▶ EXERCISE DIRECTIONS
Word for word, restate the records that follow.

[Saved data entries]
══════════

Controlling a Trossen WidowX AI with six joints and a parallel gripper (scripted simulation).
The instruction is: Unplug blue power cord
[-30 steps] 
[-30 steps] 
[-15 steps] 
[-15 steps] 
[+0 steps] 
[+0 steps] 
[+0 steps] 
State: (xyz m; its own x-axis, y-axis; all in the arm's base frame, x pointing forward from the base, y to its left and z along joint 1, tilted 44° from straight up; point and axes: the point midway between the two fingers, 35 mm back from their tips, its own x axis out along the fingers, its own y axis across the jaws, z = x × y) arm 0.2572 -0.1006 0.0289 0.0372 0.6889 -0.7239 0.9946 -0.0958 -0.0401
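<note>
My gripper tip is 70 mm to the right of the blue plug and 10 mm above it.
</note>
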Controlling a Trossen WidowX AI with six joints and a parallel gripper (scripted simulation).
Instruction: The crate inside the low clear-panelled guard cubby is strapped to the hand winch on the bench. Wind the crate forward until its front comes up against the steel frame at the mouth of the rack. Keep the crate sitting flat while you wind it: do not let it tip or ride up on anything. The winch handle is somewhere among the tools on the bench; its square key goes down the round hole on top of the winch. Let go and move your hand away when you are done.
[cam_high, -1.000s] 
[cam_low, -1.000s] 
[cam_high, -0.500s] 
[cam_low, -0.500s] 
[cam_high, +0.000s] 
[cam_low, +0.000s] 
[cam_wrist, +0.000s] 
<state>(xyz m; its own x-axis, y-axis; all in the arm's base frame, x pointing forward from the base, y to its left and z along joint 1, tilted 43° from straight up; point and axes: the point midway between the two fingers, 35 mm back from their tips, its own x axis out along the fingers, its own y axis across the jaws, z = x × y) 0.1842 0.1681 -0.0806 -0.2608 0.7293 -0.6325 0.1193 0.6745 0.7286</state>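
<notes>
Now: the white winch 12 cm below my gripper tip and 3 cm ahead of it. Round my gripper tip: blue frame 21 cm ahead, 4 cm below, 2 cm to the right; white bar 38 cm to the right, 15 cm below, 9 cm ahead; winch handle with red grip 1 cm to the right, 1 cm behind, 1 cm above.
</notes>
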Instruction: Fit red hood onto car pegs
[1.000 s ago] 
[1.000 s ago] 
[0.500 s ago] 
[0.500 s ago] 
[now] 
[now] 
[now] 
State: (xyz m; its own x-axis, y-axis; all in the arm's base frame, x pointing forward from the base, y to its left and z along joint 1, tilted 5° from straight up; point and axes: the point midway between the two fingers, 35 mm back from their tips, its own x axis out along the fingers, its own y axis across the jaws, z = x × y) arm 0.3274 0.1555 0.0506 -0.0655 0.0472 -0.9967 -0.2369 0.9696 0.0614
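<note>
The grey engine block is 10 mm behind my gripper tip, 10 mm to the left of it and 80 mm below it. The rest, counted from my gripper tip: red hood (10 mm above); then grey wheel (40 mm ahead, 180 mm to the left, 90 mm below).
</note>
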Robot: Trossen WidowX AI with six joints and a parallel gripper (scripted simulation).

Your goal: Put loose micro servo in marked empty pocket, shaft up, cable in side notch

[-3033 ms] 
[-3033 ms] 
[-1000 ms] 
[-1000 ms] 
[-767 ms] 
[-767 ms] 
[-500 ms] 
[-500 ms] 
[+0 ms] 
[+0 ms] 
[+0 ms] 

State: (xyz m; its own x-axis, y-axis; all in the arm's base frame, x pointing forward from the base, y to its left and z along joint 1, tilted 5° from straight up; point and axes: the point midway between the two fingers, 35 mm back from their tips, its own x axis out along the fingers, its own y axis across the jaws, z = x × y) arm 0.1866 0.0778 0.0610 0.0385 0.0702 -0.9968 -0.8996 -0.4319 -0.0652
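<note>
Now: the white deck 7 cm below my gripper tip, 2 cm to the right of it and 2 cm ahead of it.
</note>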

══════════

▶ RESULT
Controlling a Trossen WidowX AI with six joints and a parallel gripper (scripted simulation).
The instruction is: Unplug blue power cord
[-30 steps] 
[-30 steps] 
[-15 steps] 
[-15 steps] 
[+0 steps] 
[+0 steps] 
[+0 steps] 
State: (xyz m; its own x-axis, y-axis; all in the arm's base frame, x pointing forward from the base, y to its left and z along joint 1, tilted 44° from straight up; point and axes: the point midway between the two fingers, 35 mm back from their tips, its own x axis out along the fingers, its own y axis across the jaws, z = x × y) arm 0.2572 -0.1006 0.0289 0.0372 0.6889 -0.7239 0.9946 -0.0958 -0.0401
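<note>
My gripper tip is 70 mm to the right of the blue plug and 10 mm above it.
</note>
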Controlling a Trossen WidowX AI with six joints and a parallel gripper (scripted simulation).
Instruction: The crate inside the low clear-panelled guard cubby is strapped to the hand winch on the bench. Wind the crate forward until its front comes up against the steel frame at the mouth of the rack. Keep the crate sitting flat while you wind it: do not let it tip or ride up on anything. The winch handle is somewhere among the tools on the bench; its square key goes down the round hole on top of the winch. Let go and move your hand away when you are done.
[cam_high, -1.000s] 
[cam_low, -1.000s] 
[cam_high, -0.500s] 
[cam_low, -0.500s] 
[cam_high, +0.000s] 
[cam_low, +0.000s] 
[cam_wrist, +0.000s] 
<state>(xyz m; its own x-axis, y-axis; all in the arm's base frame, x pointing forward from the base, y to its left and z along joint 1, tilted 43° from straight up; point and axes: the point midway between the two fingers, 35 mm back from their tips, its own x axis out along the fingers, its own y axis across the jaws, z = x × y) 0.1842 0.1681 -0.0806 -0.2608 0.7293 -0.6325 0.1193 0.6745 0.7286</state>
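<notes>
Now: the white winch 12 cm below my gripper tip and 3 cm ahead of it. Round my gripper tip: blue frame 21 cm ahead, 4 cm below, 2 cm to the right; white bar 38 cm to the right, 15 cm below, 9 cm ahead; winch handle with red grip 1 cm to the right, 1 cm behind, 1 cm above.
</notes>
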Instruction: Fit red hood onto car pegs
[1.000 s ago] 
[1.000 s ago] 
[0.500 s ago] 
[0.500 s ago] 
[now] 
[now] 
[now] 
State: (xyz m; its own x-axis, y-axis; all in the arm's base frame, x pointing forward from the base, y to its left and z along joint 1, tilted 5° from straight up; point and axes: the point midway between the two fingers, 35 mm back from their tips, its own x axis out along the fingers, its own y axis across the jaws, z = x × y) arm 0.3274 0.1555 0.0506 -0.0655 0.0472 -0.9967 -0.2369 0.9696 0.0614
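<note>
The grey engine block is 10 mm behind my gripper tip, 10 mm to the left of it and 80 mm below it. The rest, counted from my gripper tip: red hood (10 mm above); then grey wheel (40 mm ahead, 180 mm to the left, 90 mm below).
</note>
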Robot: Trossen WidowX AI with six joints and a parallel gripper (scripted simulation).

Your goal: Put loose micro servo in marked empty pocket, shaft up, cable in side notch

[-3033 ms] 
[-3033 ms] 
[-1000 ms] 
[-1000 ms] 
[-767 ms] 
[-767 ms] 
[-500 ms] 
[-500 ms] 
[+0 ms] 
[+0 ms] 
[+0 ms] 

State: (xyz m; its own x-axis, y-axis; all in the arm's base frame, x pointing forward from the base, y to its left and z along joint 1, tilted 5° from straight up; point and axes: the point midway between the two fingers, 35 mm back from their tips, its own x axis out along the fingers, its own y axis across the jaws, z = x × y) arm 0.1866 0.0778 0.0610 0.0385 0.0702 -0.9968 -0.8996 -0.4319 -0.0652
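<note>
Now: the white deck 7 cm below my gripper tip, 2 cm to the right of it and 2 cm ahead of it.
</note>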

The exercise requires nothing more than what has been given.